### About this task
Please reproduce the following records exactly, with nothing omitted.

### Supplied records
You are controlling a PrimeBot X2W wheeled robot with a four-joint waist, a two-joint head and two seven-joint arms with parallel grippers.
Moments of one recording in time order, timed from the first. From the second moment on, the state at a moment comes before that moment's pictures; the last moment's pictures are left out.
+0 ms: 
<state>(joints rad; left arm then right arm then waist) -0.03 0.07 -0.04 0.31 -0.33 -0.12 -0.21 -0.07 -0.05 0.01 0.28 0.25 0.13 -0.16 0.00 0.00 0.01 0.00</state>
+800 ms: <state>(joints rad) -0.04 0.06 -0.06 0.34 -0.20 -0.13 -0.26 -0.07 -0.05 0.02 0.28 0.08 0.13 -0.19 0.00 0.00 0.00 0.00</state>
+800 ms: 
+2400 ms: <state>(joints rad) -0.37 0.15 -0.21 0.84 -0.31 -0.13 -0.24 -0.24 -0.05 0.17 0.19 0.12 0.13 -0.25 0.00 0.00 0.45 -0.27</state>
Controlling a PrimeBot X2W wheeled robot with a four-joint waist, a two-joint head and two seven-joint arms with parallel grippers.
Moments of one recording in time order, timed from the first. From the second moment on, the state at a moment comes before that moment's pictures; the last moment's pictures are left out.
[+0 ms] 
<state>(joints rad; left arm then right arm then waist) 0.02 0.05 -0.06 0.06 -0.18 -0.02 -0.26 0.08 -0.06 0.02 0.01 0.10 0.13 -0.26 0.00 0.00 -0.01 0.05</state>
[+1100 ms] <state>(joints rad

### Response area
You are controlling a PrimeBot X2W wheeled robot with a four-joint waist, a two-joint head and two seven-joint arms with parallel grippers.
Moments of one recording in time order, timed from the first. From the second moment on, the state at a moment comes before that moment's pictures; the last moment's pictures are left out.
+0 ms: 
<state>(joints rad; left arm then right arm then waist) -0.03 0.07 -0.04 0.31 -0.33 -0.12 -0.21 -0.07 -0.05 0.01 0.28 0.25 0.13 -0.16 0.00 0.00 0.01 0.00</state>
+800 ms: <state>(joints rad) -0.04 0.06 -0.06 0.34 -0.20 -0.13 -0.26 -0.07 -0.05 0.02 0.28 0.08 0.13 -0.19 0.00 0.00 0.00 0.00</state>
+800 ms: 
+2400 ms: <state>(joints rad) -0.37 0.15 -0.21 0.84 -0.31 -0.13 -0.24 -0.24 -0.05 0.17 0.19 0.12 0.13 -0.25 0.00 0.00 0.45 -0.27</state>
Controlling a PrimeBot X2W wheeled robot with a four-joint waist, a two-joint head and two seven-joint arms with parallel grippers.
Moments of one recording in time order, timed from the first. From the second moment on, the state at a moment comes before that moment's pictures; the last moment's pictures are left out.
[+0 ms] 
<state>(joints rad; left arm then right arm then waist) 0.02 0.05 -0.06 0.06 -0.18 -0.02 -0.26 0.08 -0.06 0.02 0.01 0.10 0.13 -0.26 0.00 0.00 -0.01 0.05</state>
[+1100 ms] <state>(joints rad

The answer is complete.